→ REQUIRED WORK
Look through the records below, count the lines with the word "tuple", and reply with only the number.

→ MATERIAL SHOWN
= Beginning of Section =

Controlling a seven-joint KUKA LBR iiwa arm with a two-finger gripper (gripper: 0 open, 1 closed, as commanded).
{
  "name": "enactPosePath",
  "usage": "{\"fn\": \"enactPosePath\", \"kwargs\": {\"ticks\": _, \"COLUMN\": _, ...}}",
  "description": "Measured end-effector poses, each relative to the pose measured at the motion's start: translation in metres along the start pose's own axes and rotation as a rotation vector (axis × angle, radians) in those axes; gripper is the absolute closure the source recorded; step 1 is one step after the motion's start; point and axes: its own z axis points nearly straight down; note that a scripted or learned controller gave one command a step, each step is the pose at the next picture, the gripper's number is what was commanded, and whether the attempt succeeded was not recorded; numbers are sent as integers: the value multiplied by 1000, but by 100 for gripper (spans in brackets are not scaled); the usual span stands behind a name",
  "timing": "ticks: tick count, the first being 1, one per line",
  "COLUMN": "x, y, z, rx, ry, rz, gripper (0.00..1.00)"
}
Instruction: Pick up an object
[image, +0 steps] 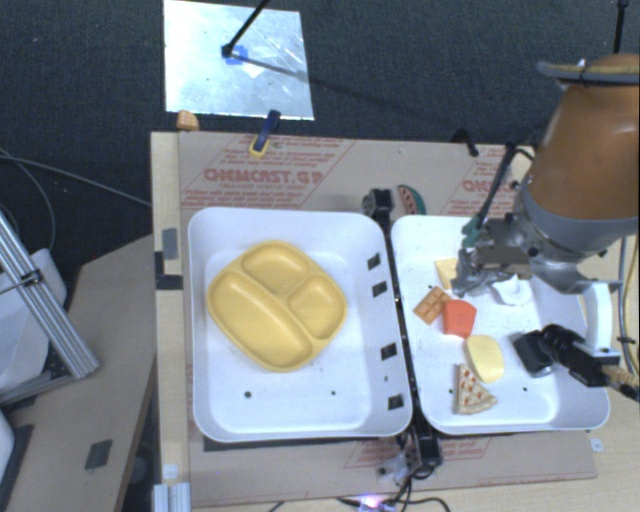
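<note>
My gripper hangs low over the upper left part of the right bin, with the grey and orange arm reaching in from the right. A pale yellow wedge lies right beside it on the left. Just below it are a small brown waffle piece and a red-orange block. Further toward the front lie a pale yellow oval and a pizza slice. A white piece shows to the right of the gripper, partly under the arm.
The left bin holds a yellow divided plate. A ridge with black clips separates the two bins. Behind the bins, on the cardboard, lie a blue and yellow tool and a small dark item.
</note>
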Motion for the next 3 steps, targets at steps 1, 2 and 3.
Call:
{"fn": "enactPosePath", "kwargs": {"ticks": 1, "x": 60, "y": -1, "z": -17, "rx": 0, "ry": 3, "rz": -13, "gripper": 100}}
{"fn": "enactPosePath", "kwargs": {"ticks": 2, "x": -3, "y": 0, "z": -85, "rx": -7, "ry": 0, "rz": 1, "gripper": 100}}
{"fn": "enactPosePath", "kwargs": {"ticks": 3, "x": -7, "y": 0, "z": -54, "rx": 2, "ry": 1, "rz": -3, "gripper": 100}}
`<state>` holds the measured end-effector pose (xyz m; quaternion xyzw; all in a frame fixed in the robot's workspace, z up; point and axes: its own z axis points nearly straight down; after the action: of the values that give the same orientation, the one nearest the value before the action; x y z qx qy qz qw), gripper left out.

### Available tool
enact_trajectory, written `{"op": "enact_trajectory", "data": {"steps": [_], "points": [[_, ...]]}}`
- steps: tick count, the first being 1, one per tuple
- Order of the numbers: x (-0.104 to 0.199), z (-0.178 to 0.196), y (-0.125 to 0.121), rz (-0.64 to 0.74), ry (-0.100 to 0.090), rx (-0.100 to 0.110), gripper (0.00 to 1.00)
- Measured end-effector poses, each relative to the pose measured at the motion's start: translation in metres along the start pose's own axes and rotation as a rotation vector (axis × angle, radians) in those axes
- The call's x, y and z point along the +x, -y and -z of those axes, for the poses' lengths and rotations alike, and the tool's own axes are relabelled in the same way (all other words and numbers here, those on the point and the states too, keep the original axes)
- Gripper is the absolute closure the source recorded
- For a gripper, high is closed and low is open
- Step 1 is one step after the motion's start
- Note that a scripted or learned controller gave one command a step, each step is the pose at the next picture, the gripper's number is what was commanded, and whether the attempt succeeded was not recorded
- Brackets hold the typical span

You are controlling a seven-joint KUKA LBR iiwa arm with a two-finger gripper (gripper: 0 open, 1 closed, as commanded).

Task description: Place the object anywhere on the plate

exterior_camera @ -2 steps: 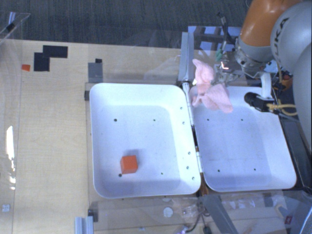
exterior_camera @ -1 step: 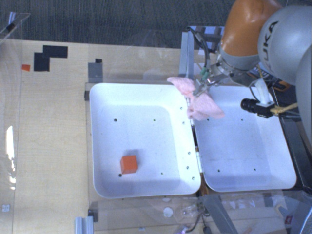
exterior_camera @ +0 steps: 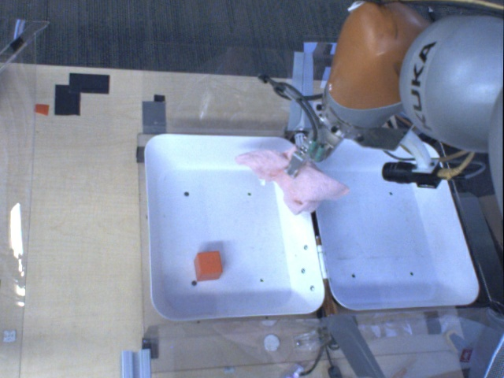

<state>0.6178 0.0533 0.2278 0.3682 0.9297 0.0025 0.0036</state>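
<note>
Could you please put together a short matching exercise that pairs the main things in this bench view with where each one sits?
Things:
1. pink cloth
2. orange block
3. gripper
4. black L-shaped marker

Places:
A. on the wooden bench top, far left, outside the bins
B. draped across the divide between the left bin and the right bin
C. near front of the left bin, alone
D. over the far end of the divide, at the cloth's upper part

Pairs: 1-B, 2-C, 3-D, 4-A
</note>
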Motion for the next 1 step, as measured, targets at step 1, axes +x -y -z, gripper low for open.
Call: {"op": "enact_trajectory", "data": {"steps": [1], "points": [[0.0479, -0.0107, -0.0173, 0.401, -0.002, 0.0, 1.0]]}}
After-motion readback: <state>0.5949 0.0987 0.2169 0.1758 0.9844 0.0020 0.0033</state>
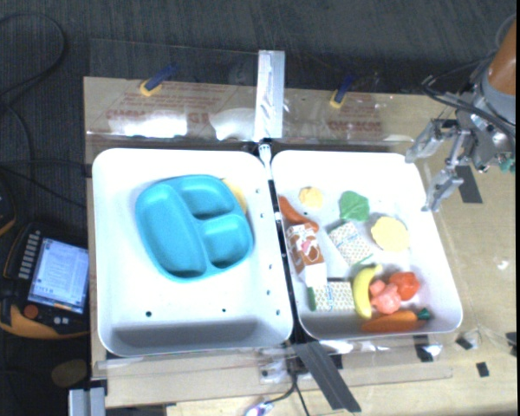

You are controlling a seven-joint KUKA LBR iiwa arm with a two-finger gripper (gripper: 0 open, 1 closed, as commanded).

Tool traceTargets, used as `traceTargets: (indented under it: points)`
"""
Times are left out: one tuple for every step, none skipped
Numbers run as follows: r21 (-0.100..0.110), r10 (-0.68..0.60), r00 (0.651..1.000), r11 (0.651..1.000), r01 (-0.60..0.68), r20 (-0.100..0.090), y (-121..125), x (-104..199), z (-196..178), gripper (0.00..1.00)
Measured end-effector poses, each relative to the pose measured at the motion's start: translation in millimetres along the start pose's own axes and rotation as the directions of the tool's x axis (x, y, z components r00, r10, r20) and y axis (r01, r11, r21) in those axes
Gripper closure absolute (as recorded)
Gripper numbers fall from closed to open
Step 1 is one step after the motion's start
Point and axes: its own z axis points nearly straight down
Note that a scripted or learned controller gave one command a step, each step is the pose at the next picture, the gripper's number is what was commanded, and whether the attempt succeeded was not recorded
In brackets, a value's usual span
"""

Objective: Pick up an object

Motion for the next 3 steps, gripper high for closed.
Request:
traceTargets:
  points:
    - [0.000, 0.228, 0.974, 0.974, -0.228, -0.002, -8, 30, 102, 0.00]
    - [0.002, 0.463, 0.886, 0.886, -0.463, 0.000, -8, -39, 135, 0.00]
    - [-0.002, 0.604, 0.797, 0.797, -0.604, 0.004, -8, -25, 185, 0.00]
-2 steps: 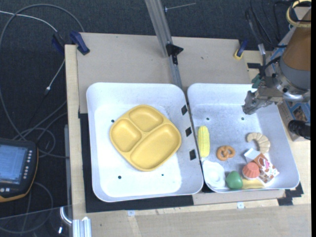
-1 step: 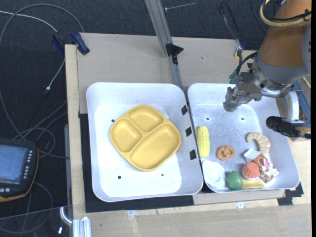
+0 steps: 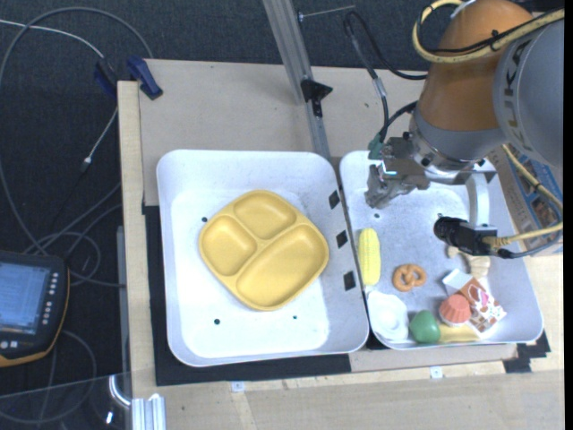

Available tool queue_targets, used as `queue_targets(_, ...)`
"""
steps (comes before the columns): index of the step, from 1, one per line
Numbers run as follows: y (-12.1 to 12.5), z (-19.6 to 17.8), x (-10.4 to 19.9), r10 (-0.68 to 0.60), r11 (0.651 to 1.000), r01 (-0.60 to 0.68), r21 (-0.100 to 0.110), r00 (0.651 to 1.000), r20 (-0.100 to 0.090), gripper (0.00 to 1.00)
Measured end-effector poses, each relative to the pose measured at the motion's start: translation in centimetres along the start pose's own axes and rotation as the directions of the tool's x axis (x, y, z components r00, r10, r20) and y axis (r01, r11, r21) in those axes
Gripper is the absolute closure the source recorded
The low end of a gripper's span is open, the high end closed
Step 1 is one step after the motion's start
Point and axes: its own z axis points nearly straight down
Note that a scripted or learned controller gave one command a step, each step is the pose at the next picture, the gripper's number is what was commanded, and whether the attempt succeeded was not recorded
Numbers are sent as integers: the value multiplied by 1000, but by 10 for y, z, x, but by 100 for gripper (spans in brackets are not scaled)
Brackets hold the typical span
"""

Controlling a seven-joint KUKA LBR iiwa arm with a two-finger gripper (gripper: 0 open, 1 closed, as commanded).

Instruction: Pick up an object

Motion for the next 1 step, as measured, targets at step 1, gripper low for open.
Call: queue_targets(1,1,14,57,0,1000,0,1,1000,0,100)
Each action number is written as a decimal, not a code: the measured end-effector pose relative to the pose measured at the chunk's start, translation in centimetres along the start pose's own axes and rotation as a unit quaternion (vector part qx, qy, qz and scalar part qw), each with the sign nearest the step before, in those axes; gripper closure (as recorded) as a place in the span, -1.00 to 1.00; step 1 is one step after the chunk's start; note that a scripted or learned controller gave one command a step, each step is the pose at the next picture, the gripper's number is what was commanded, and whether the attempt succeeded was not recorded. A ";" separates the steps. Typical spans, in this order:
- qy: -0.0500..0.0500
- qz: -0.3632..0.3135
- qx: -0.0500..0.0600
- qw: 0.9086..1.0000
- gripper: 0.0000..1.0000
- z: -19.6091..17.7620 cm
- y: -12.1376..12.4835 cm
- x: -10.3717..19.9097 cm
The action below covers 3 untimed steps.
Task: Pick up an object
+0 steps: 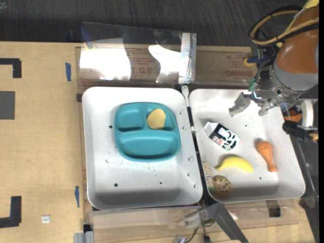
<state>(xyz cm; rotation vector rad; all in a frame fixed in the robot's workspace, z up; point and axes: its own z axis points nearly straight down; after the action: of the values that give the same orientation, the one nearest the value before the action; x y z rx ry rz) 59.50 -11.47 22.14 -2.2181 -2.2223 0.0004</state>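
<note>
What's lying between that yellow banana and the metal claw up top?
In the camera view, a small black-and-white packet lies between the banana and the gripper; around it, bare white bin floor.

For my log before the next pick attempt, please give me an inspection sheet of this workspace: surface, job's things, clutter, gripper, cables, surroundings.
Surface: wooden bench with a left bin and a right bin, both white and speckled.
Job's things: in the right bin, a black and white packet, a banana, a carrot and a cookie near the front left corner.
Clutter: a teal divided plate in the left bin, with a yellow piece in its upper right compartment.
Gripper: gripper open, over the rear of the right bin, holding nothing.
Cables: yellow and black cables looped beside the arm.
Surroundings: clear plastic sheet behind the bins; blue tape; dark floor.
</note>
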 end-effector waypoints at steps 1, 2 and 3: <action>-0.001 0.043 -0.003 0.999 -1.00 9.4 -4.7 -3.7; 0.001 0.088 -0.009 0.996 -1.00 12.9 -10.5 -6.6; -0.002 0.027 -0.005 1.000 -1.00 3.3 -9.6 -10.2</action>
<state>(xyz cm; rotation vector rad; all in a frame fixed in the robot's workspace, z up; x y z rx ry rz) 49.92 -21.66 18.80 -2.2853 -2.1673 -0.0055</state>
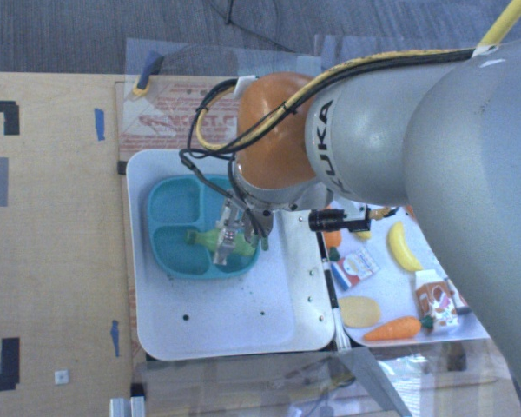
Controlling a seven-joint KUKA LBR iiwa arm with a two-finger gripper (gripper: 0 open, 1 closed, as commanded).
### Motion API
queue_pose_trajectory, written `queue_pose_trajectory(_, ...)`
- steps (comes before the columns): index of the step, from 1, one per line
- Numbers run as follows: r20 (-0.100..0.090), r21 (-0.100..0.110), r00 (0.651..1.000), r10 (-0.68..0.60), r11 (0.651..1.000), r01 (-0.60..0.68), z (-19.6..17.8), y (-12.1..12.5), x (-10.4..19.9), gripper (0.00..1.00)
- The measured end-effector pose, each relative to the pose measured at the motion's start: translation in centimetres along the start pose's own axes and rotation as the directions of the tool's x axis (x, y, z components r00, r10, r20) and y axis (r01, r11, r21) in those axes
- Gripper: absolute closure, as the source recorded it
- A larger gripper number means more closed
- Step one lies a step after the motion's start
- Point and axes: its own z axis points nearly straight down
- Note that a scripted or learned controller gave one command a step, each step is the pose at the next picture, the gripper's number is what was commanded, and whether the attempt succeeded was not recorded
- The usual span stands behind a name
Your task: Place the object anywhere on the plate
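The grey arm (417, 146) with its orange band (273, 133) reaches in from the right and hangs over the left white bin (234, 324). Its fingers (233, 237) point down onto the near right part of a teal divided plate (178, 224) that lies in the far left part of that bin. A green object (207, 238), blurred and hard to name, lies on the plate just at the fingertips, touching or nearly so; how far the fingers stand apart, and whether they grip it, I cannot tell. In the right bin (378, 333) lie a yellow banana (404, 247), an orange carrot (393, 327), a pale round slice (360, 311), a small printed packet (358, 266) and a brown and white carton (436, 302). Both bins rest on the wooden bench (52, 233), which bears blue tape marks (99, 124).
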Motion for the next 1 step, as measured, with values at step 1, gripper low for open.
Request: queue_pose_trajectory(1, 0.005, -0.002, 0.985, -0.171, 0.985, 0.171, -1.35, -0.21, -4.91, 1.00)
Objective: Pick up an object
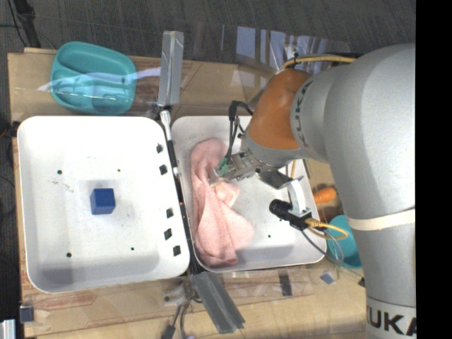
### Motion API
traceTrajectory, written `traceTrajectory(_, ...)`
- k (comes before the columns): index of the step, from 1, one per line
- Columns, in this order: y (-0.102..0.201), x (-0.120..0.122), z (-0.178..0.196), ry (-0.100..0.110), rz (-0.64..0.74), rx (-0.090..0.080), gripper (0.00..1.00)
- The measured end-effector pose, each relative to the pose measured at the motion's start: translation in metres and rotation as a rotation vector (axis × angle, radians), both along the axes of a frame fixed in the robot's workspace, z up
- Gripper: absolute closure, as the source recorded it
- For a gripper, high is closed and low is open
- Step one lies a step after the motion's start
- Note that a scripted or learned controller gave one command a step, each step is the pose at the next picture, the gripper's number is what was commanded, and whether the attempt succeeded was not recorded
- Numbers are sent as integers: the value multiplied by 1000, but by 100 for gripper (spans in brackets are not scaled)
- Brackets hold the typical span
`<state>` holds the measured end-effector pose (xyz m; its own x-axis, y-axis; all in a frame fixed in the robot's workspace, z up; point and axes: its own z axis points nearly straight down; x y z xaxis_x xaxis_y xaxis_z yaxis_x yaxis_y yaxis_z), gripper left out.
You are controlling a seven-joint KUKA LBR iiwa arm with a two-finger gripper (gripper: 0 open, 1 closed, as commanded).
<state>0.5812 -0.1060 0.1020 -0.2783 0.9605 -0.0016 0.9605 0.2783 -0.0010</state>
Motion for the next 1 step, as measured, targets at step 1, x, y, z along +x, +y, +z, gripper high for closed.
traceTrajectory(1,0,0,0,0,0,-1,0)
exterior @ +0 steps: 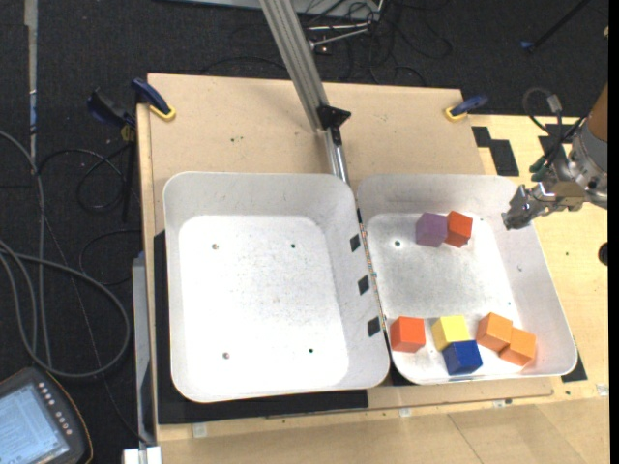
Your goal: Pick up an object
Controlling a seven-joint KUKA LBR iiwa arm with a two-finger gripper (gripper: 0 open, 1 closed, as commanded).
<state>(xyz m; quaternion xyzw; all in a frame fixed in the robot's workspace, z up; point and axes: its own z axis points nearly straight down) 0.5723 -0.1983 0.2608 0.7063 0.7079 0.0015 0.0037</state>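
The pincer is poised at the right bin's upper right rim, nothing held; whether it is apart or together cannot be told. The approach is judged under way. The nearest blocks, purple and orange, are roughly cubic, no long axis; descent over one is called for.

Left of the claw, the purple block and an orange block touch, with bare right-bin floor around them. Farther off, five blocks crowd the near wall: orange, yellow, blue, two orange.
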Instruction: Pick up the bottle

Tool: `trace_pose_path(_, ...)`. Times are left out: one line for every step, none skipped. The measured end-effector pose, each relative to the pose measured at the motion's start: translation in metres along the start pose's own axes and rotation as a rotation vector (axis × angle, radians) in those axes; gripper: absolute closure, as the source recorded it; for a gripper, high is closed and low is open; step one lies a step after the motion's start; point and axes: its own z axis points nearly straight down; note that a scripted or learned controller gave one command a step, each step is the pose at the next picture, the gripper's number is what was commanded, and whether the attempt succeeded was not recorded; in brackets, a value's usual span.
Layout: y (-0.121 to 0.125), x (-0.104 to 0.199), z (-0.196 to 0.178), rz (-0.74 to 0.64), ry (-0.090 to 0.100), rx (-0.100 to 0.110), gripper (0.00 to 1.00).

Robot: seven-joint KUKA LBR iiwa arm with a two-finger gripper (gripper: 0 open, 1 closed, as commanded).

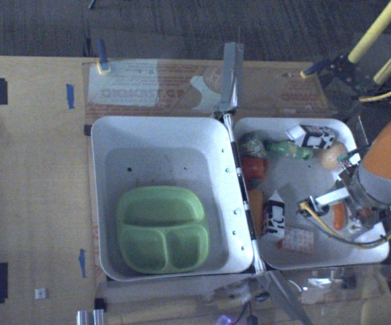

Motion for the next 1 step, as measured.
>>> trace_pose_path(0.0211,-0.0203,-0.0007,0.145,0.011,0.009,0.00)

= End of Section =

→ YOUR RESPONSE
2